Friday, May 12, 2006


And here by popular request, boys and girls...

is your involute gear profile routine...

I had forgotten how finicky a business it is to create a rectangular to cylindrical coordinates conversion routine that uses the arctangent function that's good for all four quadrants of a 360 degree range. That took an interminable amount of time... all special cases. :-s

I didn't add fillets and roundings, mostly because for the size teeth we've been talking about, viz, 3 mm or so, I doubt that our repraps will even see that sized detail. I also used straight lines for the base between teeth and the tooth crowns for the same reason. If this proves to be a problem I'll expand the code. I'd rather not get caught up in guilding lilly exercises just now. I just want to make a drive train.

It's always fun to push design methods to extremes. This one from the University of LuleƄ that I've pirated for our purposes to design involute profile gears gives some really neat results at extremes as you can see with this 5 toothed gear. If we were really going to make gears at the extremes then fillets and rounds would be much more likely to be required. As it is, though... :-)

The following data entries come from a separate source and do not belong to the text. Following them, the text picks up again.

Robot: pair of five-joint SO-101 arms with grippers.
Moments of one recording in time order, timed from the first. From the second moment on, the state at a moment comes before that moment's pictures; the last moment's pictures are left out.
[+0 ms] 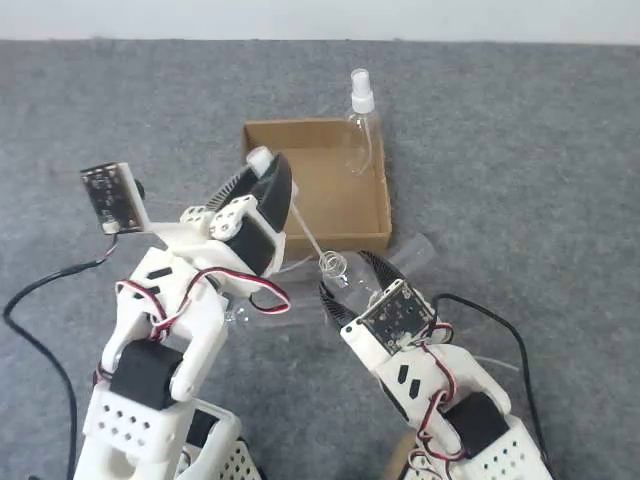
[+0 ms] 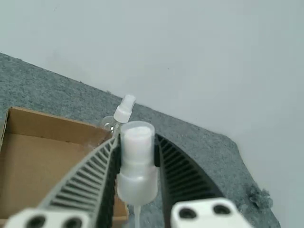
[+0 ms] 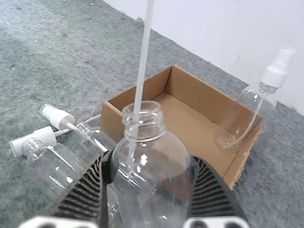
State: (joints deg) left arm 14.9 -68.5 52.7 41.4 40.7; right arm -38.4 -103.1 89.0 42.4 11.7
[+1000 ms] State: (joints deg) left arm 30.1 -68.5 60.1 42.7 30.6; right arm -36.5 -103.1 89.0 42.4 10.3
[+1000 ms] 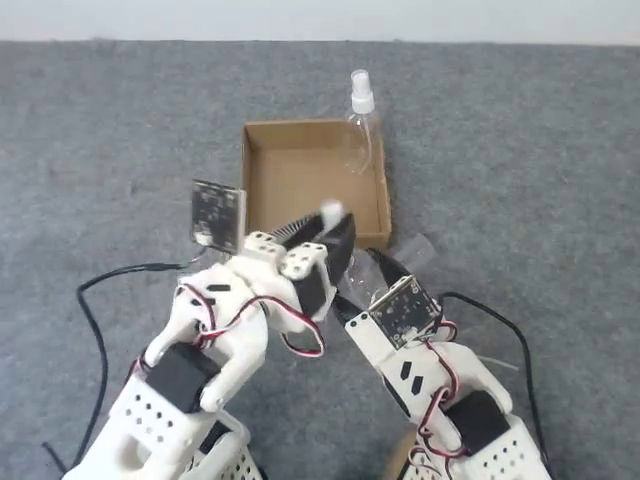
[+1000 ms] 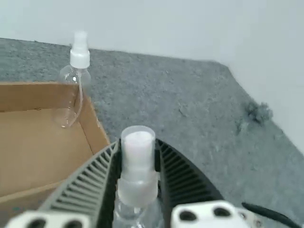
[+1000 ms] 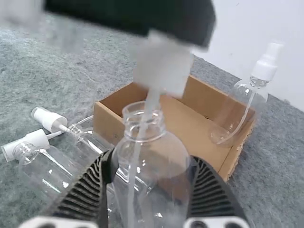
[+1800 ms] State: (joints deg) left arm 37.4 -69.2 65.4 38.3 24.0; right arm -32.2 -103.0 89.1 42.4 6.9
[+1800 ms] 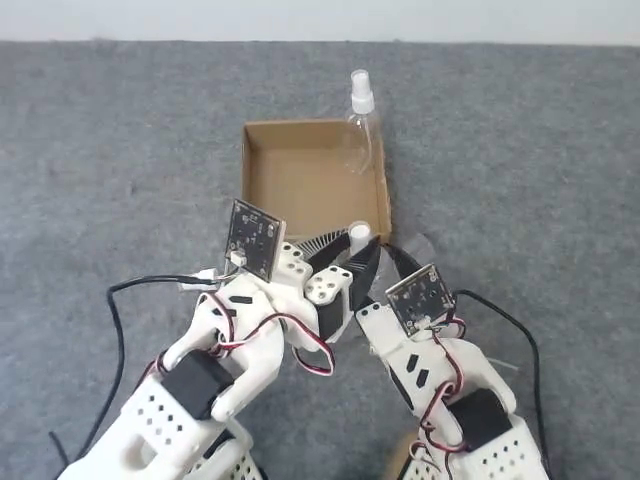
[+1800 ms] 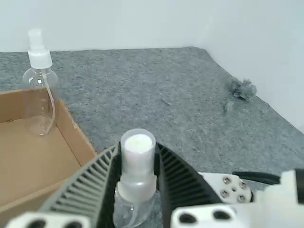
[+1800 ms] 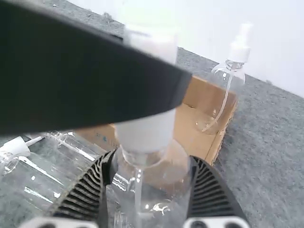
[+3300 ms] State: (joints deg) left arm 37.9 -69.2 62.9 48.7 8.8; right arm -32.1 -102.9 89.1 42.4 6.9
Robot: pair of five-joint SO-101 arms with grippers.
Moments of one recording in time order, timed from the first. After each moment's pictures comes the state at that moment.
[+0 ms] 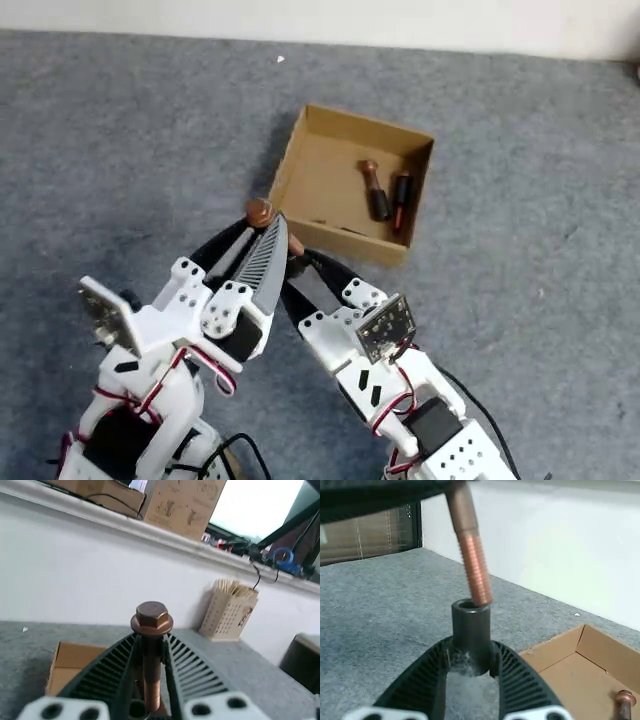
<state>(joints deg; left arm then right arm) 26.2 -101.8 71.1 32.9 24.1 -43.4 -96.7 96.0 9.6 6.3</state>
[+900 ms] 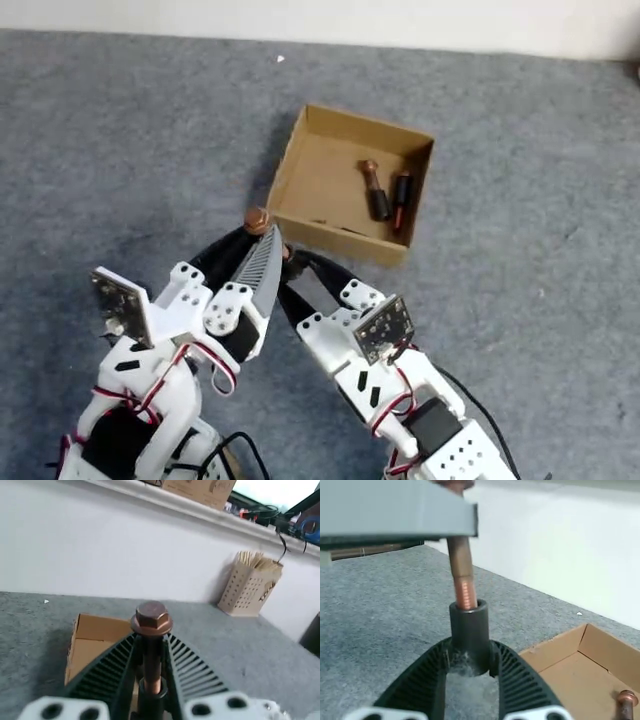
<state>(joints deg) 24.3 -101.8 71.3 40.6 23.1 -43.5 -96.7 96.0 9.6 6.5</state>
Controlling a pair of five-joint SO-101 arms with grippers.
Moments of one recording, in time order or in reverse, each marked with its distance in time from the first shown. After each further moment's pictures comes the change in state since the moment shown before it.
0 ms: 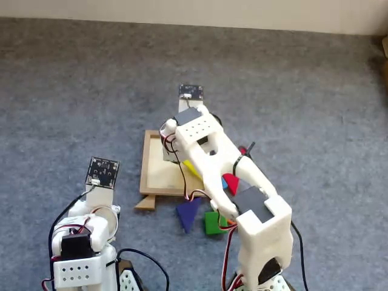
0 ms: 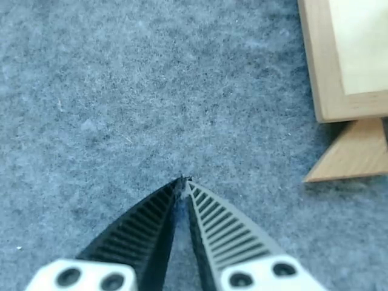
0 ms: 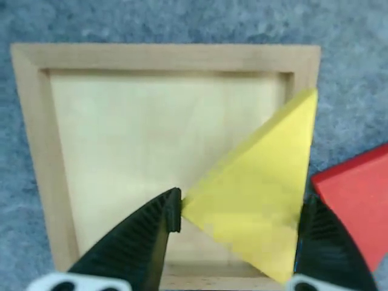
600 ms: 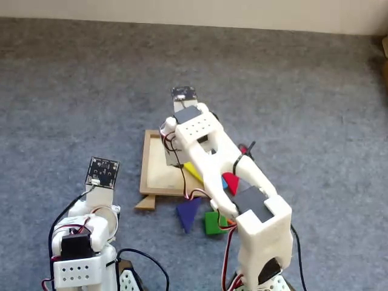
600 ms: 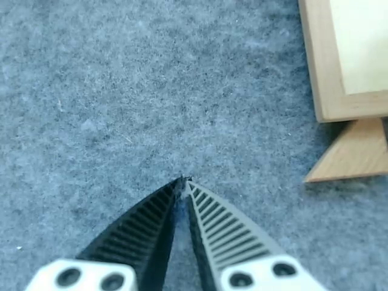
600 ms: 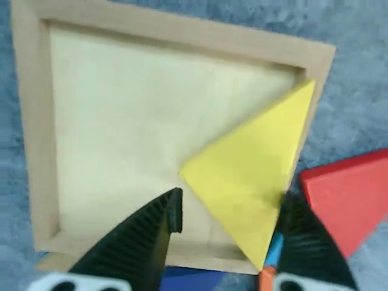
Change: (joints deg) left arm 0.0 0.0 0.0 0.0 0.0; right arm 0.0 0.0 -3.2 5.8 10.9
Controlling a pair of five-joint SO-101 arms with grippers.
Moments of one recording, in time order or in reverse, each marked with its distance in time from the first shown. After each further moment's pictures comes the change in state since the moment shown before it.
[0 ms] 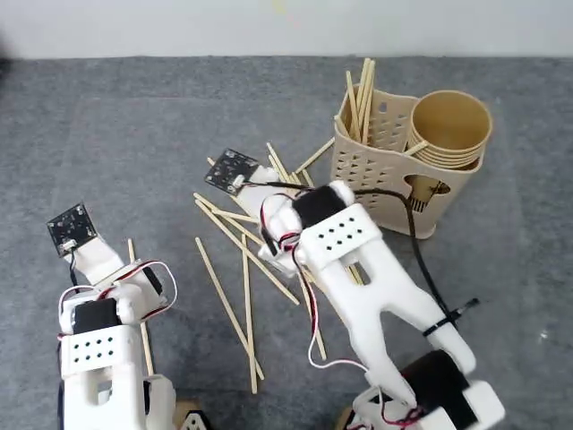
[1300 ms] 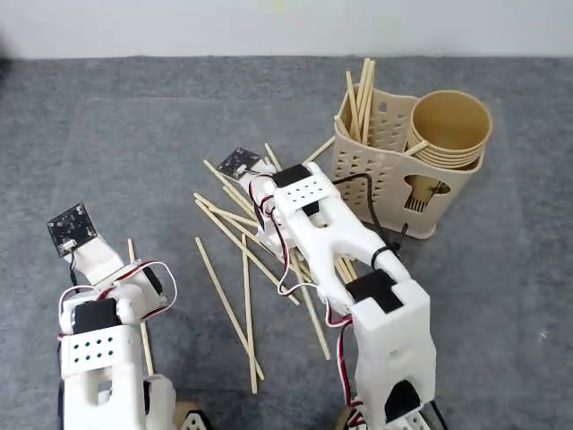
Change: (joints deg) left arm 0.0 0.0 0.0 0.0 0.0; right arm 5.2 36.8 -19.3 -5.6 -3.8
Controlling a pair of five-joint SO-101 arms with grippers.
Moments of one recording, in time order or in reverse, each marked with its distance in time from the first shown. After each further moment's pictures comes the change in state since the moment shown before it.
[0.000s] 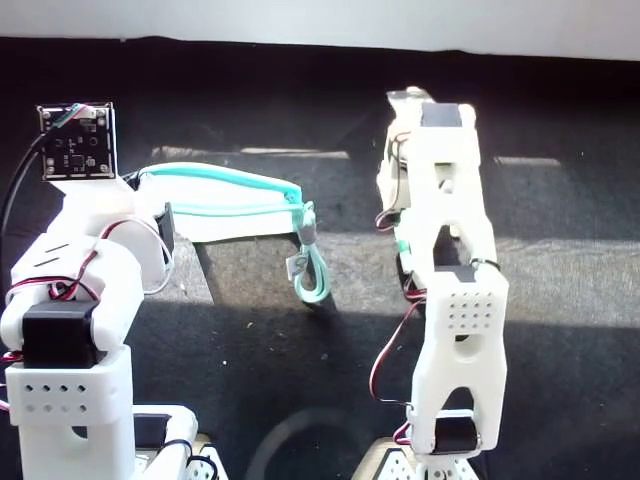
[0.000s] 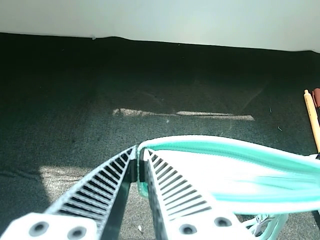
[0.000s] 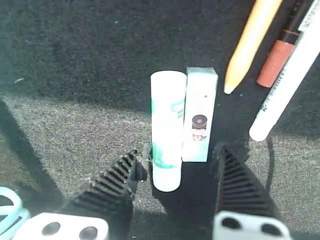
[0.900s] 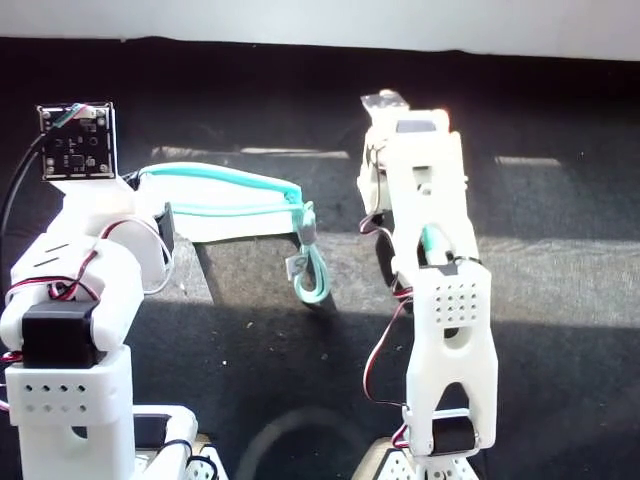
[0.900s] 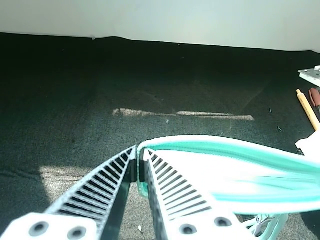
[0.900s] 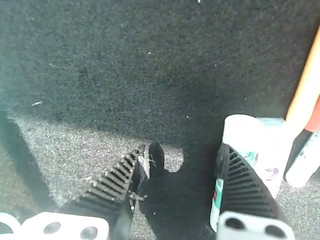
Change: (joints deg) left arm 0.0 0.0 0.0 0.0 0.0; right arm -2.7 5.4 -4.8 -3.3 1.1
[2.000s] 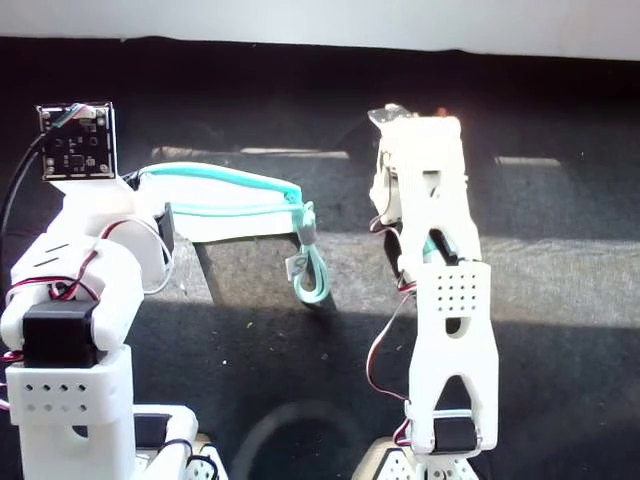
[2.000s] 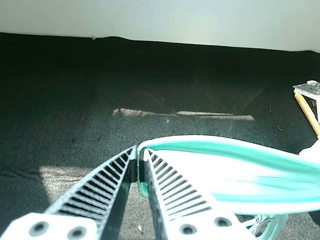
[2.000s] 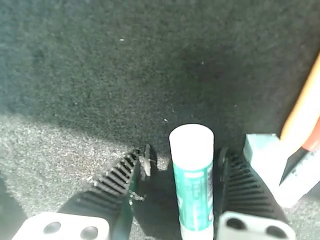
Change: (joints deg) left arm 0.0 0.0 0.0 0.0 0.0; right arm 3.3 10.6 -7.0 1.9 8.5
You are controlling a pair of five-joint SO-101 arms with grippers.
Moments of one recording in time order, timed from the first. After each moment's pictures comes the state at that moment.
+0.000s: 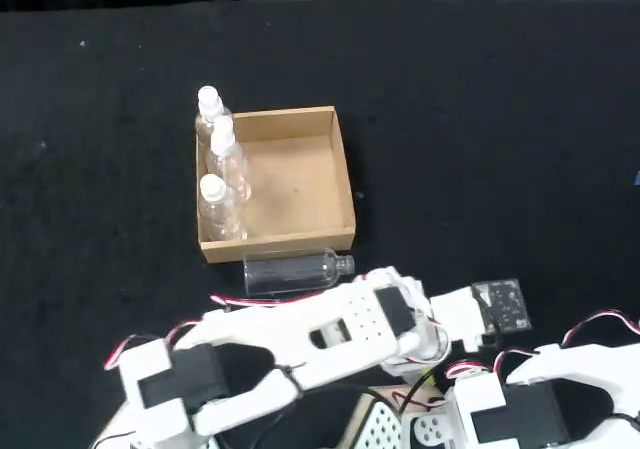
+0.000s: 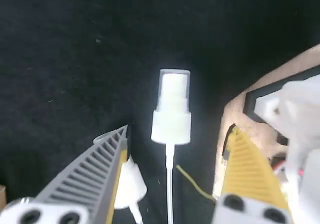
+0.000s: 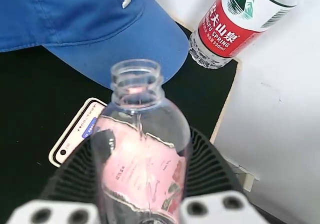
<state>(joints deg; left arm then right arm) 62.9 6.5 19.9 47.3 -17.4 80.2 -17.5 27.4 37.9 25.4</state>
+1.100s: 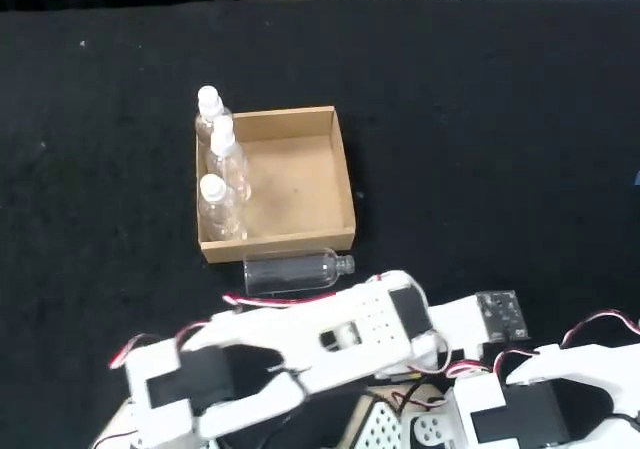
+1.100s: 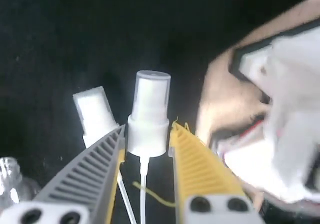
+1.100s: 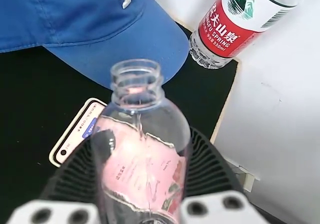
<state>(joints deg) 64.9 7.6 13.5 63.2 -15.0 80.2 -17.5 27.4 37.9 25.3</state>
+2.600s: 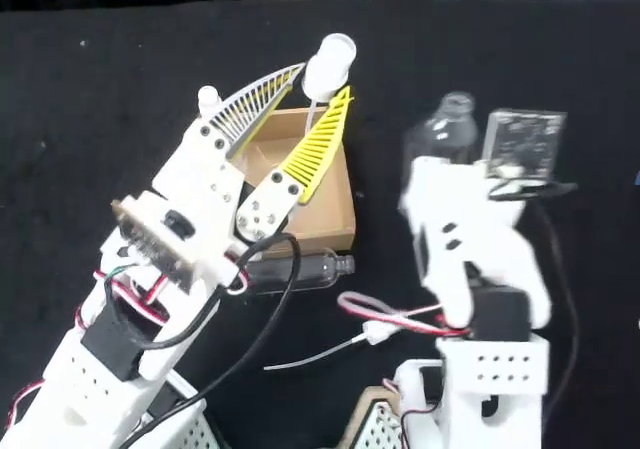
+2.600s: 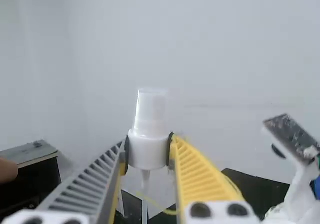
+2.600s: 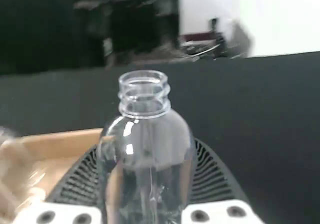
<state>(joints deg) 33.2 -64.4 38.7 12.3 -12.0 -0.3 -65.3 52.0 45.0 -4.5</state>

There's a contract final report to write up and turn in in the morning along with an invoice so I won't be getting back to this till tomorrow afternoon or evening. I'll be trying to sort out the design process so that we can make gears that mesh properly with less effort than is presently the case. If that works I'll clean up the code logic and try to translate this into Java this weekend. I've got Vik's excellently written cog script as a starting point, so I'm not expecting a lot of problem with that. Wish me luck, though, after all I didn't think that doing a simple cylindrical to rectangular coordinates conversion was going to be such a big deal beforehand, either. :-(

That'll take a lot of rattling out of the current gearing. Good one, Forrest!